With an amusingly detached delivery that rivals Ben Stein's droning roll call in Ferris Bueller's Day Off , he sings "I just want to dance, and fuck, and fly, and try, and fail, and try again…hold up," against a squelchy bass line and stabbing synths. When the percussive noise of what sounds like a triangle dinner bell appears within the mix, one can't help but think that Gourmet is simply winking at his audience, as if to say, "dinner is served."

7. Pouvoir Magique - “Chalawan”

Like a psychoactive ayahuasca brew, the intoxicating "shamanic techno" of Parisian duo Pouvoir Magique's LP Disparition, is an exhilarating trip into unfamiliar territory. Formed in November of 2011, "Magic Power" is the musical project of Clément Vincent and Bertrand Cerruti, who over the years, have cleverly merged several millennia of songs from around the world with 21st-century beats and widescreen electro textures. Lest ye be worried, this is anything but Deep Forest.

In the spring of 2013, Pouvoir Magique co-founded the "Mawimbi" collective, a project designed to unite African musical heritage with contemporary soundscapes, and released two EPs. Within days of launching their label Musiques de Sphères, the duo's studio was burglarized and a hard drive with six years of painstakingly curated material had vanished. After tracking down demos they shared with friends before their final stages of completion, Clément and Bertrand reconstructed an album of 12 tracks.

Unfinished though they might be, each song is a marvelous thing to behold. Their stunning 2016 single "Eclipse," with its cinematic video, might have been one of the most immediate songs on the record, but it's the pulsing "Chalawan," with its guttural howls, fluttering flute-like passages, and driving, hypnotic beats that truly mesmerizes.

6. Purple Disco Machine - “Body Funk” & “Devil In Me” (TIE)

Whenever a bevy of guest artists appears on a debut record, it's often best to approach the project with caution. 85% of the time, the collaborative partners either overshadow the proceedings or detract from the vision of the musician whose name is emblazoned across the top of the LP. There are, however, pleasant exceptions to the rule and Tino Piontek's Soulmatic is one of the year's most delightfully cohesive offerings.

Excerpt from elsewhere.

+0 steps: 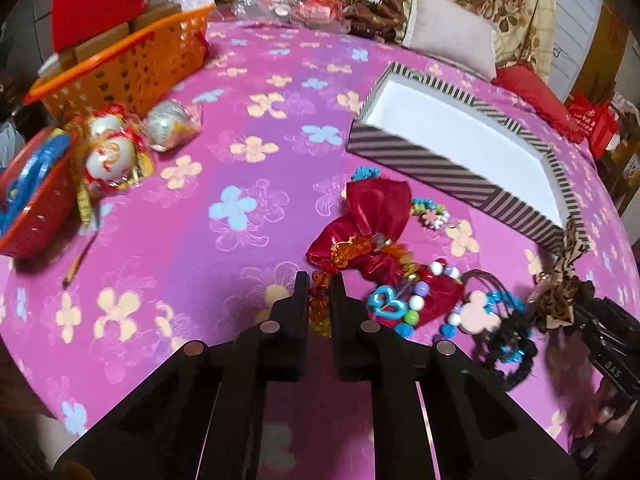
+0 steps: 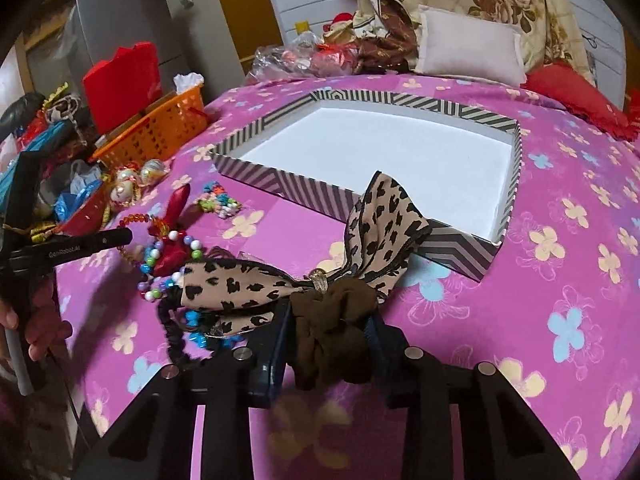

The Dresden-born Deep Funk innovator, aka Purple Disco Machine, has risen to international status since 2009, releasing one spectacular track and remix after another. It should go without saying that this long-awaited collection, featuring everyone from Kool Keith to Faithless and Boris D'lugosch, is ripe with memorable highlights.

The saucy, soaring "Mistress" shines a spotlight on the stellar pipes of "UK soul hurricane" Hannah Williams. While it might be a crowning moment within the set, its the strutting discofied "Body Funk", and the album's first single, "Devil In Me", that linger long after the record has stopped spinning. The former track with its camptastic fusion of '80s Sylvester gone 1940s military march, and the latter anthem, a soulful stunner that samples the 1968 Stax hit "Private Number", and features the vocal talents of Duane Harden and Joe Killington, feels like an unearthed classic. Without a doubt, the German DJ's debut is one of the best dance records of the year.